### Problem to work on:
Sort through the data and copy the lines holding the word "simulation".

──────── Data to use

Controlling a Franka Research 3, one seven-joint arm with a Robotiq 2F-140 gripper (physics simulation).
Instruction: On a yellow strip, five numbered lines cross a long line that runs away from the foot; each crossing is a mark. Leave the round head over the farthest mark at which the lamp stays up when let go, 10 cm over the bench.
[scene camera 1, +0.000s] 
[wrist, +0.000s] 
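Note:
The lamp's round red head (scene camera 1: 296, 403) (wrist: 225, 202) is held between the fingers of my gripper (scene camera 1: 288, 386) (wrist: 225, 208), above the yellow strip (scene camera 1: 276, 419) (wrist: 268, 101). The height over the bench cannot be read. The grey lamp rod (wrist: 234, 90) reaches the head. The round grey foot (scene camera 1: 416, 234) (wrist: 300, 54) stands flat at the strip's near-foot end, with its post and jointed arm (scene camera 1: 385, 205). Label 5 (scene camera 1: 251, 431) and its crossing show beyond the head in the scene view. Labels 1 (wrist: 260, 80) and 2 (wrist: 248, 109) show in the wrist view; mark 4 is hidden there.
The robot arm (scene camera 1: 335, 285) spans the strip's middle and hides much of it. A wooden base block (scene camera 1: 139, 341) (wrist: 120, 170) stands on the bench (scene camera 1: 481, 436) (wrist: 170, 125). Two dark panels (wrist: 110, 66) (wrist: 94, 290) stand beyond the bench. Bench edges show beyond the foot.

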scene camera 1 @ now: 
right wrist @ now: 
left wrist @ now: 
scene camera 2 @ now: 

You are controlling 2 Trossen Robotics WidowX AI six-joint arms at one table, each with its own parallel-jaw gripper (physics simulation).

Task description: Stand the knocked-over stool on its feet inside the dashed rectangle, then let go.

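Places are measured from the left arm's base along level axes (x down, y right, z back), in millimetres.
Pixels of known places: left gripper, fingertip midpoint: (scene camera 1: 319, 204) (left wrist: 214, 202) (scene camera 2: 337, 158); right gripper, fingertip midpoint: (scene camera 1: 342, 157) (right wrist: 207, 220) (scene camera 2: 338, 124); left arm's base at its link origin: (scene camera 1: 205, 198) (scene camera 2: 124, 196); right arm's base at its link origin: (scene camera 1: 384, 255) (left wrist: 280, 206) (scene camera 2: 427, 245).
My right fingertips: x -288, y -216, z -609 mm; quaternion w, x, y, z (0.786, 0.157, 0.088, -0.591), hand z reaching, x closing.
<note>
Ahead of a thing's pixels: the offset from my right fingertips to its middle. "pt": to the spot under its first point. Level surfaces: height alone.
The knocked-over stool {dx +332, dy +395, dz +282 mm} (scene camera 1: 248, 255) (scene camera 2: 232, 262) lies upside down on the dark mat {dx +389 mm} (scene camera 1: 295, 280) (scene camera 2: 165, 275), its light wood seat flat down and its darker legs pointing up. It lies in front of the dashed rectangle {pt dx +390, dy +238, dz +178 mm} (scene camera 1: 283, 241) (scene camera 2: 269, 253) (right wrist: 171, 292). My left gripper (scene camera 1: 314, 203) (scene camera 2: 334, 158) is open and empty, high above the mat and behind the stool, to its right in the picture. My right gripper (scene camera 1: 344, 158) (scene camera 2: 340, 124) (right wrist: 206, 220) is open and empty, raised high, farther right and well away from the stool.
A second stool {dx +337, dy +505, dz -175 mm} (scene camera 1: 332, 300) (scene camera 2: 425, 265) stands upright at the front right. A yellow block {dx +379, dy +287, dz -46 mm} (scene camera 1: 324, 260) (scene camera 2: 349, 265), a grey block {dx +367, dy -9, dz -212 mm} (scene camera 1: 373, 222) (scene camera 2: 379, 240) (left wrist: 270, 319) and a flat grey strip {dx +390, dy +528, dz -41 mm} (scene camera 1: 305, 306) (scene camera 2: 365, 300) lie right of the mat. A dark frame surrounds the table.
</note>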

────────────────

### Answer to this exercise:
Controlling a Franka Research 3, one seven-joint arm with a Robotiq 2F-140 gripper (physics simulation).
You are controlling 2 Trossen Robotics WidowX AI six-joint arms at one table, each with its own parallel-jaw gripper (physics simulation).

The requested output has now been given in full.